Some species of the Colubridae family, such as garters, and king snakes,
in East
Asia and New Guinea reportedly fly. These snakes do not actually fly, but
they can
drop or hurl themselves from fairly high trees and fall or even partly
glide to the
ground without injury. It was once mistakenly believed that the mud snake
could
take its tail in its mouth and roll along like a hoop, which gave rise
to its popular
name, the hoop snake.
Behavior
Snakes have a well-developed nervous system and an intelligence intermediate
between that of fish and mammals. They adapt well to captivity, and many
become
quite tame. The members of many species are nervous and excitable when
first
caught but usually respond quickly to gentle care. When disturbed in the
wild, some
snakes, such as the hognose, go through elaborate bluffing performances;
harmless
snakes can even appear more dangerous than venomous ones.
Many snakes vibrate their tails back and forth when excited, and if they
happen to
be in dry grass or leaves, a whirring noise may be heard. The rattlesnake?s
horny
rattles, as an extreme example, are vibrated at an average rate of 50 times
per
second. The rattling sound, like the hiss, is a warning to enemies; it
is not a lure or
a mating sound or a signal to other rattlesnakes. Contrary to popular opinion,
the
number of rattles does not indicate the age of the snake. A new segment
or rattle is
added every time the snake sheds its skin, which occurs from one to five
times a
year, and many segments are broken off from time to time.

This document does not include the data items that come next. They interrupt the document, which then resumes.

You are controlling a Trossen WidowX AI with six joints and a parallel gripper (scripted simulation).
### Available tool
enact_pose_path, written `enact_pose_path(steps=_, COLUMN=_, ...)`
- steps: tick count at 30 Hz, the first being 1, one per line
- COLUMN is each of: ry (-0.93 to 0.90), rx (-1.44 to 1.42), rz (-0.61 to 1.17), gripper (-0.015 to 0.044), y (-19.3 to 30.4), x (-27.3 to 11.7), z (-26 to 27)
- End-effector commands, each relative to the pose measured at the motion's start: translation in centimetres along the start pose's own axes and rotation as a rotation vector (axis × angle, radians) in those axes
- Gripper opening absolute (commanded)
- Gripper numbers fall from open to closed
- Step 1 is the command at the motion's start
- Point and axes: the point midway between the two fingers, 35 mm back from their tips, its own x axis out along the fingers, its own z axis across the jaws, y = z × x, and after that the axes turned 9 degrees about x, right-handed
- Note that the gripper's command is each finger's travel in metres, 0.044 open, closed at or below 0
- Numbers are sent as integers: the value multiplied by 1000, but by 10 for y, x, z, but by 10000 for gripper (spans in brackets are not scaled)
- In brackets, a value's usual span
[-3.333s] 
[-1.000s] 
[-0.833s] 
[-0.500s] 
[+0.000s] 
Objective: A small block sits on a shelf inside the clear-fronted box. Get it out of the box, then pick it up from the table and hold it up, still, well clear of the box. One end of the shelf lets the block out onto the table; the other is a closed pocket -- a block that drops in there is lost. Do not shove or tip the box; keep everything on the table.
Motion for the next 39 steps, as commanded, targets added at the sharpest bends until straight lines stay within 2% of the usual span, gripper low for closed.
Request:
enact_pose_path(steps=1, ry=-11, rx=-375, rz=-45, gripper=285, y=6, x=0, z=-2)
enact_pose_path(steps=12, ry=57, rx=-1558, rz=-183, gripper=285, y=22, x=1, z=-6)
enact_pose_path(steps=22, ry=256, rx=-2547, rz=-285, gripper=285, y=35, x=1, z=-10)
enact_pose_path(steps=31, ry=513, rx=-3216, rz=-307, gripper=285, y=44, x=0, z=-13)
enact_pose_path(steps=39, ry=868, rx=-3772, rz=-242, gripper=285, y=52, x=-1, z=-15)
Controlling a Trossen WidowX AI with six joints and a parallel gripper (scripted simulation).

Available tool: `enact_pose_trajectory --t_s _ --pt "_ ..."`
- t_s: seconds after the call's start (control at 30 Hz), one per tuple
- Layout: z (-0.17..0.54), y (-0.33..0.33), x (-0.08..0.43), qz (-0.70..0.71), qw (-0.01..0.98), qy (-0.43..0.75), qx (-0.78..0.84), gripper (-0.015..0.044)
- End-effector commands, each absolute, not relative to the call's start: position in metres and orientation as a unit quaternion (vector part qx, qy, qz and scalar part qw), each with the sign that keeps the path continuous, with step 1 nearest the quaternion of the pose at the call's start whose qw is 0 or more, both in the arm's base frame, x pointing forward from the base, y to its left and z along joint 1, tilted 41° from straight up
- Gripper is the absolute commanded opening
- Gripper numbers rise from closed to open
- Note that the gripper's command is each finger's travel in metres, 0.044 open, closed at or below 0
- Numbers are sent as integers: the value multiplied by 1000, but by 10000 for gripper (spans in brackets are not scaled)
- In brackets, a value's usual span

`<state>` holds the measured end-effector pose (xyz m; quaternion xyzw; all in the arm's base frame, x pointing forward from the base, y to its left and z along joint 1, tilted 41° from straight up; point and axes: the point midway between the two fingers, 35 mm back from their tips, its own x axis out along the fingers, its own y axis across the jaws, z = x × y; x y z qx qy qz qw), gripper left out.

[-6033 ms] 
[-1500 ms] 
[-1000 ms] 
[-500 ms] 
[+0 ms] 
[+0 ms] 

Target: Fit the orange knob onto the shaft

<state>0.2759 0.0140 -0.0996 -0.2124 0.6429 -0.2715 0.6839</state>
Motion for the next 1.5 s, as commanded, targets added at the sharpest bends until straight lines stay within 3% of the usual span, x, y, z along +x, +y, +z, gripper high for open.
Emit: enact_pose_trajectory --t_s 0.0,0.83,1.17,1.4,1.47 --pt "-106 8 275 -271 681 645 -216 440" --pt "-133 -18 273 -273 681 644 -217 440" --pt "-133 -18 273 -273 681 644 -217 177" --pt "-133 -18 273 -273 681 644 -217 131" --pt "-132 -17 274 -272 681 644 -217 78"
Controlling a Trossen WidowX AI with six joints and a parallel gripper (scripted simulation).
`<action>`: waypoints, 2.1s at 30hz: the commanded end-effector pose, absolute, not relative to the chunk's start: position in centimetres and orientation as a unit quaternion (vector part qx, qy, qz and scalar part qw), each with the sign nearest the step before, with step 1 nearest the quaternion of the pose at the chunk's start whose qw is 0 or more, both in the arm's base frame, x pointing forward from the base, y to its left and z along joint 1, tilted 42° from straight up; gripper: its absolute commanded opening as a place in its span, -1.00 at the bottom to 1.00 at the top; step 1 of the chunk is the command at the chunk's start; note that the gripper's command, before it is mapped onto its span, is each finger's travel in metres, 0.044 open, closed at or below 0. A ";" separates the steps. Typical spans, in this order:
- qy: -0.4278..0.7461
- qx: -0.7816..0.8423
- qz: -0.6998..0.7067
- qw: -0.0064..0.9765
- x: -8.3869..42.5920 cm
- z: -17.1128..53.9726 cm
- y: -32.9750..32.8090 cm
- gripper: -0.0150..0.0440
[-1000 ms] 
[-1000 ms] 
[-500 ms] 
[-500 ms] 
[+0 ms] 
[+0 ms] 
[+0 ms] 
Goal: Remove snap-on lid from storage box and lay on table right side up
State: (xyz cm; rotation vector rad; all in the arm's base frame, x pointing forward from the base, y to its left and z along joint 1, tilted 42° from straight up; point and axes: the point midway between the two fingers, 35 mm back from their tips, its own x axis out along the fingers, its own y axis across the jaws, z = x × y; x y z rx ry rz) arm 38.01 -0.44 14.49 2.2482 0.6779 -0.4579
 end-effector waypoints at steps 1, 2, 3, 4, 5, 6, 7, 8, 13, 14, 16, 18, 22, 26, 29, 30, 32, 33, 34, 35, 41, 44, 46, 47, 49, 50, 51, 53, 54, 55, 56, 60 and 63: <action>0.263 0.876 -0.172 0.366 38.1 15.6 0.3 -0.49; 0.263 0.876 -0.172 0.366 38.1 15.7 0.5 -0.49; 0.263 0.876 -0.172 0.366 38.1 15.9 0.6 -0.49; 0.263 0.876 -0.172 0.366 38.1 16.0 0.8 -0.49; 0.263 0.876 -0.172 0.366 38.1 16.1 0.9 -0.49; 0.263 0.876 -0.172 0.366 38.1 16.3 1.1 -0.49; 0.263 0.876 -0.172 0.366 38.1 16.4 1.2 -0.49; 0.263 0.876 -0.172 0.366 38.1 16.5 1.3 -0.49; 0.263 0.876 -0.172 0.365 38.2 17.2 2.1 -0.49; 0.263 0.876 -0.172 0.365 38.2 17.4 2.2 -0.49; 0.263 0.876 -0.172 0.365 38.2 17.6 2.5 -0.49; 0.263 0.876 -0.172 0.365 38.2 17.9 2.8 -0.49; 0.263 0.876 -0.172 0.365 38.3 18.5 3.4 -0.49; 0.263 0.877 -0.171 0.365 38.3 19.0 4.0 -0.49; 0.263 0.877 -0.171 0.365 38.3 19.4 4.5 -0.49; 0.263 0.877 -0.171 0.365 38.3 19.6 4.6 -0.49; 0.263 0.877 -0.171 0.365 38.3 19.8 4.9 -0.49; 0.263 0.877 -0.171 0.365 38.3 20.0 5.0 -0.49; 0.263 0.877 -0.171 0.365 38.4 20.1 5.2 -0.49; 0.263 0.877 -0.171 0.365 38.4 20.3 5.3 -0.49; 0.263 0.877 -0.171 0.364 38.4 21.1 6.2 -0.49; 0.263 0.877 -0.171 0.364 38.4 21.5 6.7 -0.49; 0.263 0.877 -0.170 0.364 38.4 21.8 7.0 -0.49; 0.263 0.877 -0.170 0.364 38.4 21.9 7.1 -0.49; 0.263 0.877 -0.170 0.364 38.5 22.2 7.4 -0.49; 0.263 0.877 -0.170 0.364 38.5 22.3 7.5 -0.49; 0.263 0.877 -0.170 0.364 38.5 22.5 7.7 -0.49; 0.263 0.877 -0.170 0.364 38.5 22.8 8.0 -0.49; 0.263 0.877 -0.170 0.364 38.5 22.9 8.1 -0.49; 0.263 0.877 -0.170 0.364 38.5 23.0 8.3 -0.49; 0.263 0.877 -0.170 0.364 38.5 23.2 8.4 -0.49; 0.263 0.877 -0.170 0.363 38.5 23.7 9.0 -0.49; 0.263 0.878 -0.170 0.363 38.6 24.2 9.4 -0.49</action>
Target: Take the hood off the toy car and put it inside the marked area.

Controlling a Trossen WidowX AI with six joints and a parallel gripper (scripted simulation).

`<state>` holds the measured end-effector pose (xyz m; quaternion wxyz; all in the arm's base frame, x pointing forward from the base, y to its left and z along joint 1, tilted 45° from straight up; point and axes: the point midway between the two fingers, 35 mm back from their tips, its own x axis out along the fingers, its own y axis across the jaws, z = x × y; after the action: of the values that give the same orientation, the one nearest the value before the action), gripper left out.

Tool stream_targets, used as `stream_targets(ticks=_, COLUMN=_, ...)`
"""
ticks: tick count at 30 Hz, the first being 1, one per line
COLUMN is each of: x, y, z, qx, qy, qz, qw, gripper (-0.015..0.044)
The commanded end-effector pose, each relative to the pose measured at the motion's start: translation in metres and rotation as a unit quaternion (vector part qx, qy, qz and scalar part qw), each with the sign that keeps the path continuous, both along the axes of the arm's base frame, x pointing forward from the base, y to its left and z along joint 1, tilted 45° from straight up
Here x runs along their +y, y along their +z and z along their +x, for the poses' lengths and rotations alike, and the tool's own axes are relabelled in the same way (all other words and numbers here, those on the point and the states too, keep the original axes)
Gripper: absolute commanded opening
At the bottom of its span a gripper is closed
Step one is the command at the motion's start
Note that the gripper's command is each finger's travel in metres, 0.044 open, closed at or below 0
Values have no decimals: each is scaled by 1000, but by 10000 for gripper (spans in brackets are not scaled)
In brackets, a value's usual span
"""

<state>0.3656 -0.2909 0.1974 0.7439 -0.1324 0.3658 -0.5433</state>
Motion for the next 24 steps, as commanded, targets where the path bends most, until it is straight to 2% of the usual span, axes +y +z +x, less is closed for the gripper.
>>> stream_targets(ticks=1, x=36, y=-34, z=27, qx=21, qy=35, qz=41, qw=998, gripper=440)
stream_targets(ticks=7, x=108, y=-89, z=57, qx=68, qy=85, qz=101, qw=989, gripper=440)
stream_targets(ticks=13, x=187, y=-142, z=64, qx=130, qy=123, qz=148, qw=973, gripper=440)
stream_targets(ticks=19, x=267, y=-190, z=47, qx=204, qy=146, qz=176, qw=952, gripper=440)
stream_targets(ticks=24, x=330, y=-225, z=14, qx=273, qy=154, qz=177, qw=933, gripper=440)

All snakes are carnivorous, eating a variety of animal life, from insects,
spiders, and
snails to frogs, mice, and rats. Oddly, a number of snakes eat only other
kinds of
snakes.
Reproduction
Snakes reproduce either by laying eggs, which the female usually abandons
in a
secluded spot, or by bringing forth living young from eggs hatched within
the body,
which are also abandoned. Eggs and young may number as many as 100 at one
time, but much smaller clutches are usual. Parental care is entirely absent
so far as
the young are concerned, but a few species guard the eggs during incubation,
and
the female python actually broods them. Growth is fairly rapid, and the
young reach
maturity in from one to five years. The greatest age known for any snake
is just
under 30 years, attained by both the anaconda and the black-lipped cobra.
Habitat
Snakes are found in all the warmer parts of the world, except Ireland,
New Zealand,
and a number of oceanic islands. They occur as far north as the Arctic
Circle, but
the variety decreases from the Tropics poleward.
Importance
Snakes are the most recent group of reptiles to appear, probably evolving
from
lizards or lizardlike animals about 100 million years ago, toward the end
of the
Mesozoic era. Human encroachment upon their habitats, as well as the belief
that
they are dangerous and must be exterminated, threatens to diminish their
numbers.
Through their carnivorous food habits, however, snakes often play an important
part
in preserving an ecological balance, particularly in controlling such pests
as
rodents, which tend to multiply at a rapid rate. They also help to keep
down a
number of species injurious to agriculture.
The snake has been held in mythical or religious awe by various cultures
throughout
history. The ancient Egyptians worshipped the asp as a symbol of fertility;
the
Greeks and Romans associated the Aesculapian snake with the god of healing
and
medicine; and the serpent figures prominently in the Bible. Among some
American
Indian tribes, the snake has been associated with rain and fertility. The
cobra has
been highly regarded in India, and snakes play a role in the practice of
voodoo in the
West Indies, as well as in snake-handling cults in the U.S. The serpent
also
appears, usually as a symbol of evil, throughout art and literature.